On your point about putting housing near drilling: most of the time the neighborhoods (mostly communities of color) were there before the oil and gas operations started. And even where that’s not the case, exclusionary zoning, racial covenants, redlining, etc. explicitly limited where people of color could live in Los Angeles, and co-located polluting uses in these neighborhoods. Although drill sites disproportionately impact people of color and low-income communities, there are also plenty of permits that have been issued for oil and gas development in more affluent areas (including the Tower of Hope at Beverly Hills High School), they’re just better disguised.
Well, I can’t prove it, but it hasn’t been my impression that the housing came before the industry. At least in LA, I am not at all sure that that is correct. We’ve had these dirty industries for some 100 years or so. The mass of the population arrived a lot later.
And while you make many good points, I would rather see us simply find a way to make these processes clean. I think there should be a way to do that. People aren’t going to stop using batteries – and since as a whole, this is a rich country, I think it should be our burden to figure out how to do that. We spend gobs on money on military hardware and other things we won’t ever use (we hope). This is not the place for us to get cheap.
And I’m not even sure that “regulating” is the way to get there – I mean, we’ve got all these smart people running around at Caltech and in Claremont. Am I supposed to believe that clean recycling is somehow impossible? Such that all we can do is make it expensive for companies and hope they figure it out? I care whether an argument is sound or not – not who makes it.

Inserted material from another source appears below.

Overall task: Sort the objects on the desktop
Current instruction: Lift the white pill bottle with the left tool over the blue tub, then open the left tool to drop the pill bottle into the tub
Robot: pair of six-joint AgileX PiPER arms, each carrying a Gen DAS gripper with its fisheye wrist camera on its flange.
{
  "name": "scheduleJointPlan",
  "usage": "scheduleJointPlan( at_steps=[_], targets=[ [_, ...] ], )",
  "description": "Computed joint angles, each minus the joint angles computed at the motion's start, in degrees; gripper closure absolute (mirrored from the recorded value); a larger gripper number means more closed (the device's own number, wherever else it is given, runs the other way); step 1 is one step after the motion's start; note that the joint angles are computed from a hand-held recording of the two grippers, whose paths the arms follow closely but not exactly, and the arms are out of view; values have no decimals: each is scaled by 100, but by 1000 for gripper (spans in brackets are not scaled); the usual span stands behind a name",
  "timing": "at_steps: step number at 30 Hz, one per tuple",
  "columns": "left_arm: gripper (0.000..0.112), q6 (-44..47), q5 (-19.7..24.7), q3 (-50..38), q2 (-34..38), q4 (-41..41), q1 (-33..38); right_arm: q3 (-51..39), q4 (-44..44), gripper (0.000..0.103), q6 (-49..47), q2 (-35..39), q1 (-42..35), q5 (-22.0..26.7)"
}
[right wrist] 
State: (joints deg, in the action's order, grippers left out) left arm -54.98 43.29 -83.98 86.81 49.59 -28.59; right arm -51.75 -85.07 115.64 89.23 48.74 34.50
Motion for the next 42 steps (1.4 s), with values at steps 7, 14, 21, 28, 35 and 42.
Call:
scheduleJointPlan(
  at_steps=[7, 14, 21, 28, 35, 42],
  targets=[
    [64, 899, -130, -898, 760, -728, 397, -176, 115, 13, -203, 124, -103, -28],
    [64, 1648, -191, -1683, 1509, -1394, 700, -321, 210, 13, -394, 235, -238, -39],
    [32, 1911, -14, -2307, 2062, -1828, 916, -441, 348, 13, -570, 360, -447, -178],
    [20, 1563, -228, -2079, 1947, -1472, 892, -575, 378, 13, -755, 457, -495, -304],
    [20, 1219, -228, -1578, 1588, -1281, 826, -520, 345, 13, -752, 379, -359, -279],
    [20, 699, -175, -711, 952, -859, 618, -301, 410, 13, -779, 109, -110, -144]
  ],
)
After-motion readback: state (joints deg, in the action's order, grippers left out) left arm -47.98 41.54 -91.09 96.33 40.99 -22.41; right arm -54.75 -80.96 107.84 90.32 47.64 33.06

Still, I do very much agree – let’s stop poisoning ourselves and others! Hurrah.
Oh, and also – my other issue with the petition proposal is that I do not trust the legislature to be sensible – not at all! As it is, we may get strange things on the ballot – but I would rather live with that than make it tougher to put things on there. It is very tough already. I feel like there are too many shenanigans. I don’t want those people interfering with the process any more than necessary.
And who is going to actually check that the gatherers are “volunteers?” I am a liberal but this is clearly aimed at corporations. I don’t think it is yet the case that unions are too strong here, but I could imagine it happening.
Let’s just make people better-informed.